Considerando, que la sentencia no violenta las disposiciones relativas al derecho al trabajo establecido en el artículo 62 de la Constitución, ni las disposiciones del numeral 15, del artículo 40 de la misma relativa a que “nadie se le puede obligar a hacer lo que la ley no manda, ni impedírsele lo que la ley no prohíbe. La ley es igual para todos; solo puede ordenar lo que es justo y útil para la comunidad y no puede prohibir más de lo que le perjudica”, en la especie la sentencia impugnada aplicó correctamente el principio de legalidad, las disposiciones y los principios fundamentales del Código de Trabajo, que le niegan la aplicación de la legislación laboral a los miembros de la Policía Nacional, que de acuerdo con la legislación aplicable al momento del conflicto tenían la categoría de “Servidores Públicos”; Considerando, que tampoco se observa violación al debido proceso y a las garantías constitucionales y a la tutela judicial efectiva establecida en los artículos 68 y 69 de la Constitución Dominicana;

Considerando, que de lo anterior y examen de la sentencia se advierte que la misma contiene motivos razonables, adecuados y pertinentes y una relación de los hechos, sin que se advierta desnaturalización, ni inobservancia de la legislación laboral vigente, no a la legislación aplicable, así como a las garantías constitucionales, en consecuencia, los medios planteados carecen de fundamento y deben ser desestimados y rechazado el presente recurso; Por tales motivos; Primero: Rechaza el recurso de casación interpuesto por la señora P.T.T., contra la sentencia dictada por la Corte de Trabajo del Departamento Judicial de Santiago, el 28 de enero de 2016, cuyo dispositivo ha sido copiado en parte anterior del presente fallo; Segundo: Compensa las costas del procedimiento.

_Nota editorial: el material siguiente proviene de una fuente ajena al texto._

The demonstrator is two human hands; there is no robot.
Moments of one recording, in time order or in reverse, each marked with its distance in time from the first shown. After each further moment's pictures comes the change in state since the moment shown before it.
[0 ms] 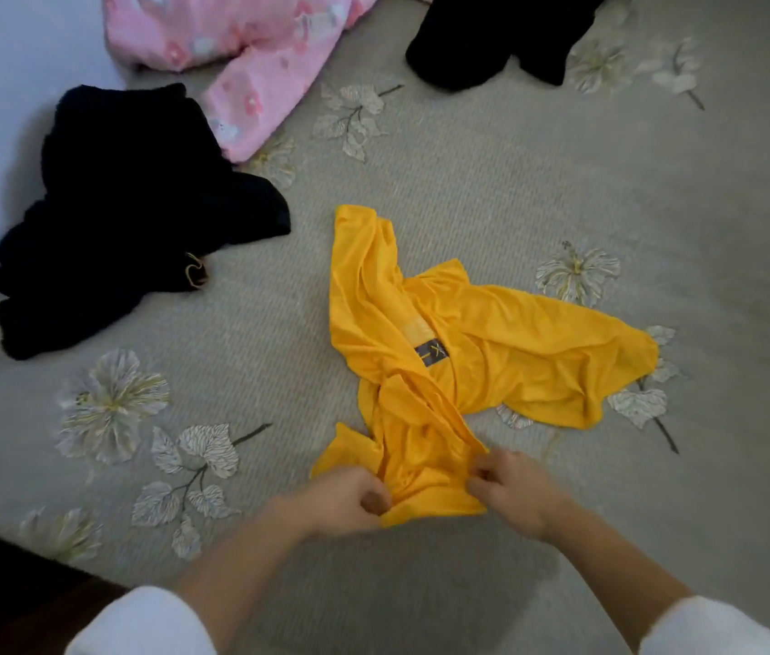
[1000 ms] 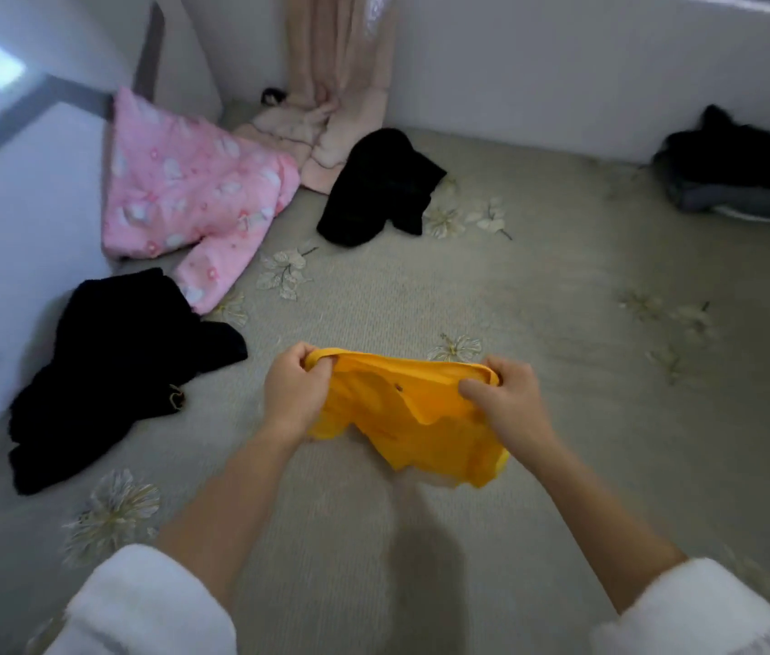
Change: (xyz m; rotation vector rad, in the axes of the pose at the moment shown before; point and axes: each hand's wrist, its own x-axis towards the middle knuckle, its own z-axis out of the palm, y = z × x) left_hand -0.088 0.179 -0.152 -0.532 1.045 0.055; right_hand -0.171 -0.097 -0.160 0.635 0.771 -0.097
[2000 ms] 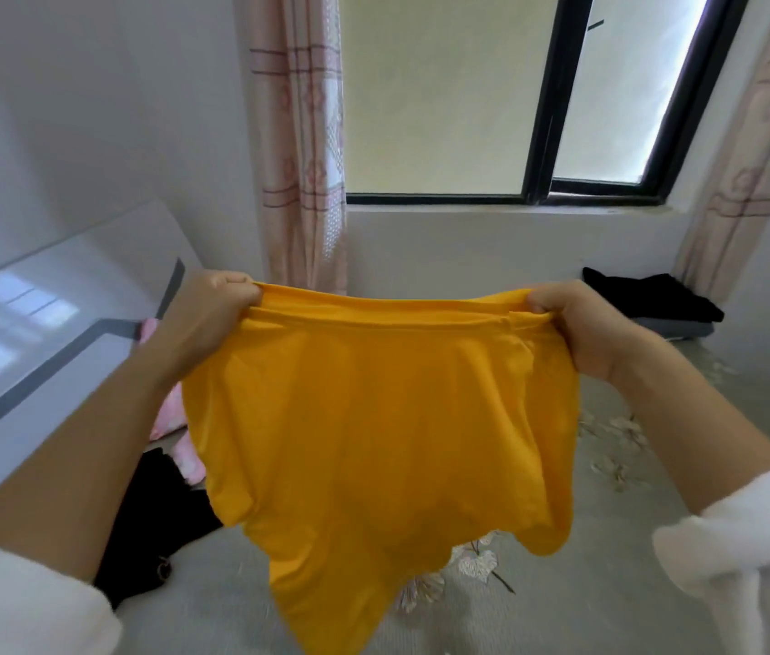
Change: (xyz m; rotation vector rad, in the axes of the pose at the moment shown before) left_hand -0.068 0.298 -0.141 0.241 -0.002 0.624; right_hand -0.063 -0.177 -0.246 0.386 -0.234 -0.154
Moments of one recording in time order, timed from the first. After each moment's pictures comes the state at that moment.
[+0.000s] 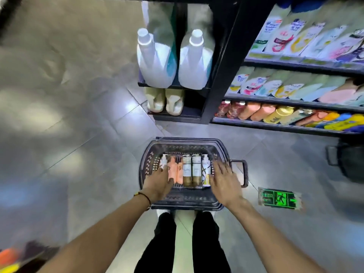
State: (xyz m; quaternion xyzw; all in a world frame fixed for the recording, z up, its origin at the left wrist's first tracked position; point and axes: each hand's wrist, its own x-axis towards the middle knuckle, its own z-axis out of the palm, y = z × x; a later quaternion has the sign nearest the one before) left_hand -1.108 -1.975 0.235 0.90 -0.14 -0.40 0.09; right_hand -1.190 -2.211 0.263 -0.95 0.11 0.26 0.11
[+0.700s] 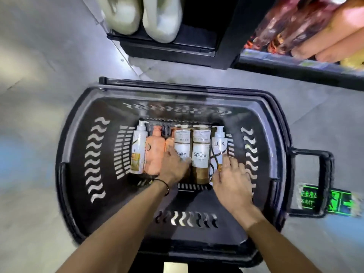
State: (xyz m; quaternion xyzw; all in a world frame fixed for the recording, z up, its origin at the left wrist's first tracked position) left_hand -1.121 -2.074 -0.233 0.83 0.12 -0.47 0.26; right_hand -1.189 -2.232 -0.133 -0.92 0.20 0.33 0.10
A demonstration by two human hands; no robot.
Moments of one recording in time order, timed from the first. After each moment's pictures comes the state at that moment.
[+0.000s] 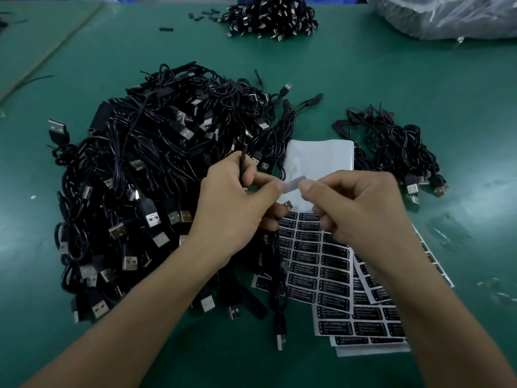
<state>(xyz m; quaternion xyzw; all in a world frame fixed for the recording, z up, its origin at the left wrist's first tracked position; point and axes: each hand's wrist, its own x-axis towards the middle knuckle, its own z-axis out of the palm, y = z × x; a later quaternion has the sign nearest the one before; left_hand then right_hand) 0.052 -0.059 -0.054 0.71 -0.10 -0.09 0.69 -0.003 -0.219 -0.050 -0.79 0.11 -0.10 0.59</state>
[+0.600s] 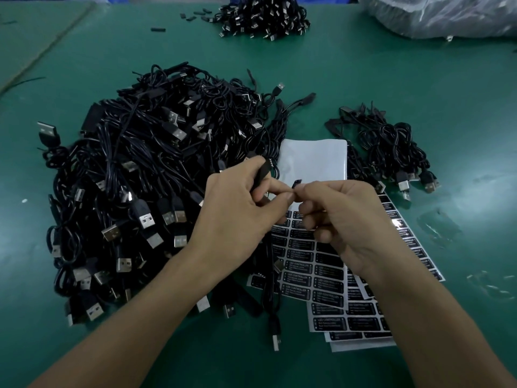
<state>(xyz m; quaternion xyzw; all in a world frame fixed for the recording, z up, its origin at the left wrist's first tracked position) 0.046 -0.063 -0.061 0.78 -0.23 0.01 0.57 0.004 -0.210 -0.048 -0.64 0.24 0.00 0.73</state>
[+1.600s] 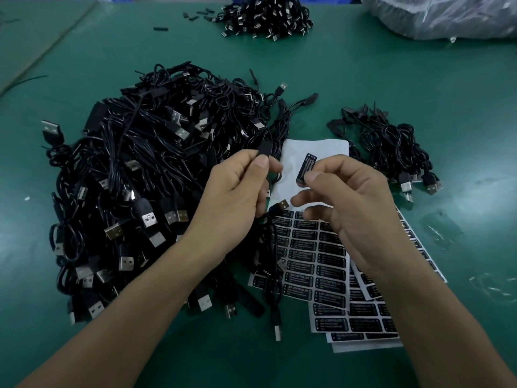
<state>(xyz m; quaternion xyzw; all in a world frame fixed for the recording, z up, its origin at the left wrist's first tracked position) 0.056 -0.061 -0.057 0.73 -0.15 -0.08 0.66 0.001 -0.213 -0.045 -0.66 0.06 -0.08 0.75</state>
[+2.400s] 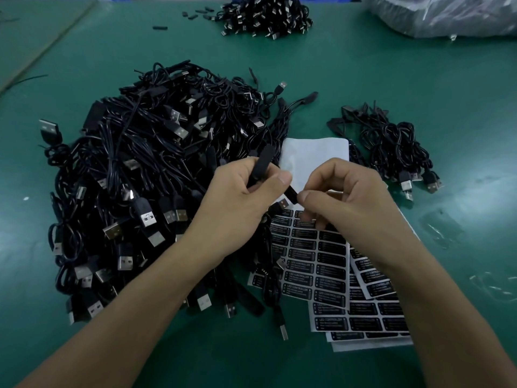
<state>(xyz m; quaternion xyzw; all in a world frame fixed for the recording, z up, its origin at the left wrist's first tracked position) 0.054 -0.062 -0.057 0.74 -0.18 -0.10 0.64 0.001 -0.228 -0.050 -0.78 0.03 -0.05 0.63</state>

Así ha sido hecho y juzgado por la Tercera Sala de lo Laboral, Tierras, Contencioso - Administrativo y Contencioso - Tributario de la Suprema Corte de Justicia, y la sentencia pronunciada por la misma, en la ciudad de Santo Domingo de G., Distrito Nacional, capital de la República, en su audiencia pública del 11 de octubre de 2017, años 174° de la Independencia y 155° de la Restauración.

(Firmados).- M.R.H.C..- R.P.A..- M.
A.F.L..-

La presente sentencia ha sido dada y firmada por los señores Jueces que figuran al pie, en la audiencia pública del día, mes y año en ella expresados, y fue firmada, leída y publicada por mí, Secretaria General, que certifico.